> _Problem details_: Among the lines below, copy each one in which "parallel" appears.

> _Stored data_:
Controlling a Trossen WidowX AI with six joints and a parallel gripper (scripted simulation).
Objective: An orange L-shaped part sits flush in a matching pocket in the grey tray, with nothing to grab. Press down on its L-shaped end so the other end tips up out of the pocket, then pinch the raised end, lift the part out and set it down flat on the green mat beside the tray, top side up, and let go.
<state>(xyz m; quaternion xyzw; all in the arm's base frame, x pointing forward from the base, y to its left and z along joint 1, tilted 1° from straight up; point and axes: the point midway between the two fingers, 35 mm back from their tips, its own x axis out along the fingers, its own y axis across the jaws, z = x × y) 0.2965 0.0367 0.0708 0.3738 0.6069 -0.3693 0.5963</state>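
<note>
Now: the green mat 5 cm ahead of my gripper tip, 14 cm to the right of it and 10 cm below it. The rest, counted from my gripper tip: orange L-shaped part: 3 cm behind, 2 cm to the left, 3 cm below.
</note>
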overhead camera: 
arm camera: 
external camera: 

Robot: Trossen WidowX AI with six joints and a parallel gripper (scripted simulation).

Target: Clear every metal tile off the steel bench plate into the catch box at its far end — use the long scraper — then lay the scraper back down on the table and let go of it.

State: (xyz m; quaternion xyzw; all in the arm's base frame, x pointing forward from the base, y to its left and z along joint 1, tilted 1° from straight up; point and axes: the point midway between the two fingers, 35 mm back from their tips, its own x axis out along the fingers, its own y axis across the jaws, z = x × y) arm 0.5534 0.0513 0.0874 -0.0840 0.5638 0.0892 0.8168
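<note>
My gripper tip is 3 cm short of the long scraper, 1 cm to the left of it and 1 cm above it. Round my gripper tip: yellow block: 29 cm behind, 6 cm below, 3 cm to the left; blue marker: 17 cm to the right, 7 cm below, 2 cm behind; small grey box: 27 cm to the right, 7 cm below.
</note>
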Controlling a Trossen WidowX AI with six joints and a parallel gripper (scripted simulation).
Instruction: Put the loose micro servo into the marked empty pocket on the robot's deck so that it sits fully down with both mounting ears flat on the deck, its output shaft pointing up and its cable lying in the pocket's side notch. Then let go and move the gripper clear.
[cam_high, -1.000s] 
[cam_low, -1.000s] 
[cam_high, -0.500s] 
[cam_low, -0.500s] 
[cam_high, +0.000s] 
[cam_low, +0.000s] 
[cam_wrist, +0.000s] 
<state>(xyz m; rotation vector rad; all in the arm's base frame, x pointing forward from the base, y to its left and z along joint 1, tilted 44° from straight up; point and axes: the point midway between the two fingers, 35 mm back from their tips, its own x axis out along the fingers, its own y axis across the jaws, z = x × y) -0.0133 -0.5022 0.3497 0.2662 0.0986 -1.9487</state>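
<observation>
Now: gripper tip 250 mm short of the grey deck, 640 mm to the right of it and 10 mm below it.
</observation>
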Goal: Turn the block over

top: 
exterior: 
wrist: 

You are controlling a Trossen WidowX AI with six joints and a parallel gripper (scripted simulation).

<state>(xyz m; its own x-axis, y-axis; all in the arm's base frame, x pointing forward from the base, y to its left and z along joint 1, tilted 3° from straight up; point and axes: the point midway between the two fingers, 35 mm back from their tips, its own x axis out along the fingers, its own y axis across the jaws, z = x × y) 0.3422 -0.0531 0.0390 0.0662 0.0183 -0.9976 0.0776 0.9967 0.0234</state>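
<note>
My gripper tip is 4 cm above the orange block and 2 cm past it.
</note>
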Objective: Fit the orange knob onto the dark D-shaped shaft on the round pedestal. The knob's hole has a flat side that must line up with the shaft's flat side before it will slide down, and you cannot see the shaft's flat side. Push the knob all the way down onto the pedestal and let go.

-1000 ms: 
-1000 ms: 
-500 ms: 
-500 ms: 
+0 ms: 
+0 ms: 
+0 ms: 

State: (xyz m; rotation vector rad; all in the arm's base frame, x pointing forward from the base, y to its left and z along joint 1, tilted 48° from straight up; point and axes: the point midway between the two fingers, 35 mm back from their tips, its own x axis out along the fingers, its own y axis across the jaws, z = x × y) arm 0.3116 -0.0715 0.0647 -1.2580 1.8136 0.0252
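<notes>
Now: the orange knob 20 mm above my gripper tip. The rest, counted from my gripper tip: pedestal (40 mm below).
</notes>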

> _Written answer_:
Controlling a Trossen WidowX AI with six joints and a parallel gripper (scripted simulation).
Robot: Trossen WidowX AI with six joints and a parallel gripper (scripted simulation).
Controlling a Trossen WidowX AI with six joints and a parallel gripper (scripted simulation).
You are controlling a Trossen WidowX AI with six joints and a parallel gripper (scripted simulation).

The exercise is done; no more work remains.